Malgré tout, certaines instances ont permis à des peuples de
retrouver leur droit à disposer d’eux-mêmes : au niveau
régional, la Commission africaine des droits de l’homme et
des peuples, un instrument de contrôle quasi-judiciaire, a pour
rôle de surveiller, entre autres, le respect de la Charte du
même nom. Les Etats parties doivent lui présenter des rapports
sur les mesures prises pour respecter les buts de la Charte et
des individus ou ONG peuvent lui adresser des réclamations
en cas de violations. Cependant, ses recommandations ne sont
pas contraignantes[3]. La Cour africaine des droits de
l’homme, un instrument de contrôle judiciaire créé en 1998,
permet de réparer le tort de victimes de violations de la Charte
par des Etats parties. De l’autre côté de l’Atlantique, la
Commission interaméricaine des droits de l’homme et la Cour
du même nom surveillent la bonne application de la
Convention américaine des droits de l’homme par les Etats
parties[4].
Au niveau international, seule la Cour internationale de justice
permet un contrôle judiciaire du droit à l’autodétermination.
Cette Cour a notamment eu l’occasion de se prononcer sur le
droit à la souveraineté du Nicaragua, après violation des EtatsUnis de l’obligation de ne pas intervenir dans les affaires d’un
autre Etat, de ne pas recourir à la force et de ne pas porter
atteinte à la souveraineté d’un autre Etat[5]. Seulement, cette
dernière ne peut être saisie que par l’intermédiaire d’un Etat,
alors que le cœur du problème réside, dans certains cas, dans
le fait qu’un peuple se réclame d’un Etat qui n’est pas reconnu
par l’ensemble de la Communauté internationale. De plus,
comme la plupart des cours internationales, elle croule sous le
nombre de dossiers à traiter. La clé du respect du droit à
l’autodétermination est donc malheureusement le temps, qui
permettra la création de plus de commissions et de cours et de
ce fait, un contrôle plus strict et effectif.
Laurence Amsalem
[1] Melik Özden, Christophe Golay, Le droit des peuples à
l’autodétermination et à la souveraineté permanente sur leurs
ressources naturelles sous l’angle des droits humains, p. 12.

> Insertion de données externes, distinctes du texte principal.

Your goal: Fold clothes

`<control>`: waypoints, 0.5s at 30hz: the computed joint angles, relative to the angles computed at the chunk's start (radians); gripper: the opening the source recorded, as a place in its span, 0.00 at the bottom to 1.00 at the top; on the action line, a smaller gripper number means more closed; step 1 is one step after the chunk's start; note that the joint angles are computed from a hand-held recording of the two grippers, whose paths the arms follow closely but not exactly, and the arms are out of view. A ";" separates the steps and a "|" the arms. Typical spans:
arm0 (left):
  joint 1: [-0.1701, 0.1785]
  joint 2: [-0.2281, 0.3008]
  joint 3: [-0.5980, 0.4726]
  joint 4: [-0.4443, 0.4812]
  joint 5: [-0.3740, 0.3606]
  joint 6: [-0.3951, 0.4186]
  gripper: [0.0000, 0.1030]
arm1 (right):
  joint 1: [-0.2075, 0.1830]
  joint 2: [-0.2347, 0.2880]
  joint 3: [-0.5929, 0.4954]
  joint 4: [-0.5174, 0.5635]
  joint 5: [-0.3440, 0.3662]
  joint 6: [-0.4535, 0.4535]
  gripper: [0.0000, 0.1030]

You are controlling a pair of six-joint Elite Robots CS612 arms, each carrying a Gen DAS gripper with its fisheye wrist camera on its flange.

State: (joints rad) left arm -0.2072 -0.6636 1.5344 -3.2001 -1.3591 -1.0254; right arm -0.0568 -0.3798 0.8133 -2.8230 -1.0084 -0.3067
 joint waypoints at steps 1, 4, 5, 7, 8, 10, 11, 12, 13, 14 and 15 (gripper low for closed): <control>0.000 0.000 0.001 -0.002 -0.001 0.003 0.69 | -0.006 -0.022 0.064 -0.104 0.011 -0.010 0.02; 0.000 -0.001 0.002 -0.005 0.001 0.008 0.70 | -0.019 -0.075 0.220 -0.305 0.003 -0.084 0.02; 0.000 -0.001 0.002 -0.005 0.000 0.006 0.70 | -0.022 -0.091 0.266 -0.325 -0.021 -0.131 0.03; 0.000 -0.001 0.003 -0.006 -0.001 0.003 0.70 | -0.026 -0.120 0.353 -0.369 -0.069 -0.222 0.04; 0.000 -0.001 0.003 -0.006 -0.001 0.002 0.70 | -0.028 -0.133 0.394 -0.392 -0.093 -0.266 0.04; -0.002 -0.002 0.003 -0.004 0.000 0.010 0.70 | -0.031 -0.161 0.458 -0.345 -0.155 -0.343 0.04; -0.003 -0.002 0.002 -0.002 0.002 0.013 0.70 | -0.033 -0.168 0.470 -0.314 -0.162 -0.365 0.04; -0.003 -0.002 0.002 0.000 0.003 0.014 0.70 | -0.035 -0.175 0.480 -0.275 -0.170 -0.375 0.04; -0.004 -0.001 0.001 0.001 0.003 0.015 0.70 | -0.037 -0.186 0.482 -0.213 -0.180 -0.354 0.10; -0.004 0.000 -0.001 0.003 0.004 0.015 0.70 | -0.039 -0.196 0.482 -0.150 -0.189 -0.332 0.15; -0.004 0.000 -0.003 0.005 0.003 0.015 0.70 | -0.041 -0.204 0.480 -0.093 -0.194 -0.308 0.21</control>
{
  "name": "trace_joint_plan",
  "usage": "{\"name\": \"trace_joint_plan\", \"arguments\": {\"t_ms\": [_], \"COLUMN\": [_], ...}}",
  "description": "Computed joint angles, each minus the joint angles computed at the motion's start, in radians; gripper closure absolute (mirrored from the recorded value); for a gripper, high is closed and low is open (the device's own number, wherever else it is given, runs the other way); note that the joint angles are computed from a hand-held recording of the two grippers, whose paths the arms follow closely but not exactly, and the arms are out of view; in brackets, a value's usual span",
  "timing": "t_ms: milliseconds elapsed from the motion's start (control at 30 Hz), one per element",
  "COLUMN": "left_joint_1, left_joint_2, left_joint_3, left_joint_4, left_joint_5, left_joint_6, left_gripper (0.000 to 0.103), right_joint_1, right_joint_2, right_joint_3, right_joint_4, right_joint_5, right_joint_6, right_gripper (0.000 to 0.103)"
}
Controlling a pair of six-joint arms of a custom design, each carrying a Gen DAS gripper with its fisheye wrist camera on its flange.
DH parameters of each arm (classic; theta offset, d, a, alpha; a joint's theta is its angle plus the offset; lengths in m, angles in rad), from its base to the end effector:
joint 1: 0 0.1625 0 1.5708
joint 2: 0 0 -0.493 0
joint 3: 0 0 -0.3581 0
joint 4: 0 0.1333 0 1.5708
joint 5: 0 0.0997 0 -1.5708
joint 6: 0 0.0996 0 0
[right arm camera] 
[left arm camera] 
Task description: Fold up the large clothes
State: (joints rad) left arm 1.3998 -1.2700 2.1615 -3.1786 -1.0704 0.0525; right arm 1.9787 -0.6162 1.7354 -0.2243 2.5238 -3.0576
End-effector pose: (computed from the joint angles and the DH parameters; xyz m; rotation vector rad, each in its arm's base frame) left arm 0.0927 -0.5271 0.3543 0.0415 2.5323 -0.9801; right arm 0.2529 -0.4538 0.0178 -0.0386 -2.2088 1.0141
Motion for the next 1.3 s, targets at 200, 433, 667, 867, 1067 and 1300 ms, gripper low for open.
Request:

[2] Melik Özden, Christophe Golay, Le droit des peuples à
l’autodétermination et à la souveraineté permanente sur leurs
ressources naturelles sous l’angle des droits humains, p. 3.
[3] Melik Özden, Christophe Golay, Le droit des peuples à
l’autodétermination et à la souveraineté permanente sur leurs
ressources naturelles sous l’angle des droits humains, p. 48.
[4] Melik Özden, Christophe Golay, Le droit des peuples à
l’autodétermination et à la souveraineté permanente sur leurs
ressources naturelles sous l’angle des droits humains, p. 50.
[5] Melik Özden, Christophe Golay, Le droit des peuples à
l’autodétermination et à la souveraineté permanente sur leurs
ressources naturelles sous l’angle des droits humains, p. 53.